En comparant les figures 16 et 17, on constate que, quel que soit le démarrage, lors de la phase de transition d'ouverture de la vanne ou en régime permanent avec un débit constant, le désordre d'écoulement dans le passage de la turbine et les différents degrés de groupes de blocage sont les principales causes de la bosse sur la courbe débit-pression. Cependant, lors de la phase de transition d'ouverture de la vanne, le groupe de blocage apparaît dans une plage plus large et leur nombre est plus important. Par exemple, pour des débits Q = 17,48 m³/h et Q = 20,33 m³/h, des groupes de blocage apparaissent non seulement à l'entrée et à la sortie de la turbine, mais également dans le canal d'écoulement intermédiaire. Lors de la phase de transition d'ouverture de la vanne, l'inertie du fluide entraîne un décalage entre la variation de débit et la variation de pression, et l'augmentation du débit aggrave le blocage. Par conséquent, lors de la phase de transition d'ouverture de la vanne, une oscillation de bosse dépassant le régime permanent avec un débit constant se produit.

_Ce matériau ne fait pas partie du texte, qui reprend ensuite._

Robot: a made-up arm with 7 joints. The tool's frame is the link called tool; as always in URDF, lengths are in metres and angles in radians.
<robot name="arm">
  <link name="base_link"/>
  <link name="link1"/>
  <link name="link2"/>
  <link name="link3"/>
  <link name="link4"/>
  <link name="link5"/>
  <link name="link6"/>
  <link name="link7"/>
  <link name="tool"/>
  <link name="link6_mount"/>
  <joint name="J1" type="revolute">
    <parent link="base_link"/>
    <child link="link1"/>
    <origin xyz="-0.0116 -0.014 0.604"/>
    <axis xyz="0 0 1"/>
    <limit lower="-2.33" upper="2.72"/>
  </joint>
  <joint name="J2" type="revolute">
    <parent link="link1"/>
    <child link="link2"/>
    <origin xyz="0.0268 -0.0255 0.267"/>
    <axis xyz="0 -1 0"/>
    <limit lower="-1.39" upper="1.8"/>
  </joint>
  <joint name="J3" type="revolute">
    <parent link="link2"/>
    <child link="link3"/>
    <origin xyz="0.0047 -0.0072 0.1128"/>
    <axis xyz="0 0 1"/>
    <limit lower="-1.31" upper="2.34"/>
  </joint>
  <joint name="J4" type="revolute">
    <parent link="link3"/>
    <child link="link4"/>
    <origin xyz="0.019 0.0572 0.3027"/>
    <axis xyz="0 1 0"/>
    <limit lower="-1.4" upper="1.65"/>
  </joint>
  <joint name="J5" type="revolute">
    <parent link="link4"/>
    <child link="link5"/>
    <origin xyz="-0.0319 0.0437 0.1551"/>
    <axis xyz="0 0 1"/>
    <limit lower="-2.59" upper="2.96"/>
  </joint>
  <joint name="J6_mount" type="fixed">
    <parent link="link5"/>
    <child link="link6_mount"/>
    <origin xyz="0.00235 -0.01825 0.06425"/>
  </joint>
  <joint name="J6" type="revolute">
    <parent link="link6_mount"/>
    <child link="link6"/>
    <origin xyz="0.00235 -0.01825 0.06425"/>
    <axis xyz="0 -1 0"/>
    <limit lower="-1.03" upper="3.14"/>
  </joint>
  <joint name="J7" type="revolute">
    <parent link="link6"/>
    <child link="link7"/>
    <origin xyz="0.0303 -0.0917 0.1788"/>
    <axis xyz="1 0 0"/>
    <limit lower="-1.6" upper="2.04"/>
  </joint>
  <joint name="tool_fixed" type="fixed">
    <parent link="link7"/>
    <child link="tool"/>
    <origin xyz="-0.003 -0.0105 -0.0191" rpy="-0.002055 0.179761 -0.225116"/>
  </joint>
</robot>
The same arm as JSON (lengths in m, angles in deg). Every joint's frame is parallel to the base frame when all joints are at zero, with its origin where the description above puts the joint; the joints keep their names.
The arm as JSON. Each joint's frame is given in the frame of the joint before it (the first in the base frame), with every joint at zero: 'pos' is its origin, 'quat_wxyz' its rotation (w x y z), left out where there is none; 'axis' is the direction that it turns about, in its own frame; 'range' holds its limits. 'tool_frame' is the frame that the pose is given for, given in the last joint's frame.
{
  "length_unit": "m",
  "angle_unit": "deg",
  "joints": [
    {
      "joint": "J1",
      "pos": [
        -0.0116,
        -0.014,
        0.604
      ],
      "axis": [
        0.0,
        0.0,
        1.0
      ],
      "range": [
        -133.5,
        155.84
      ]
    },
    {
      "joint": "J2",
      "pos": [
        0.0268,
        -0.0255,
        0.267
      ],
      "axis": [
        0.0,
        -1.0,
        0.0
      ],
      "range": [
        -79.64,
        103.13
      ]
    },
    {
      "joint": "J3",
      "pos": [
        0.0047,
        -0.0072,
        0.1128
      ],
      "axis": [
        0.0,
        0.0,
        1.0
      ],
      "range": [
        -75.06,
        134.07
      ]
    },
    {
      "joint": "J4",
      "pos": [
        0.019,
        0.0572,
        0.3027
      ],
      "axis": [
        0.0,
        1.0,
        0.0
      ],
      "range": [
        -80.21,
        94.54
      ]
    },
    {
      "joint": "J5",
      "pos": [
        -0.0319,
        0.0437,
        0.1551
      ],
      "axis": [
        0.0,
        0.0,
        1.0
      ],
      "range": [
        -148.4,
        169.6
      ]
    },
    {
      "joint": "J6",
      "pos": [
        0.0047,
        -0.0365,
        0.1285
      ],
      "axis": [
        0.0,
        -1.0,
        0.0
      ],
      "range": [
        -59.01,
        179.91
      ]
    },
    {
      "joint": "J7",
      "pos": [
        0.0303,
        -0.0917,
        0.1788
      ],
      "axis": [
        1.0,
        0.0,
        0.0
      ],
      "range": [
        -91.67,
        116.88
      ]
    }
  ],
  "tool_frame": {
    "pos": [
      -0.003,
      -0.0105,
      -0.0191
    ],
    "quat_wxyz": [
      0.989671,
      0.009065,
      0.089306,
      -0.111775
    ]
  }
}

Figure 17. Distribution des lignes de courant entre les pales ayant des débits différents en mode de flux constant en régime permanent. (A) Q = 8,01 m3/h, (B) Q = 11,39 m3/h, (C) Q = 17,48 m3/h, (D) Q = 20,33 m3/h.
Cet article utilise une turbine à deux étages (seconde turbine) pour analyser les variations du champ d'écoulement interne lors du démarrage de la transition d'ouverture de la vanne. La distribution de la pression statique de la turbine du second étage pendant ce processus est illustrée à la figure 18.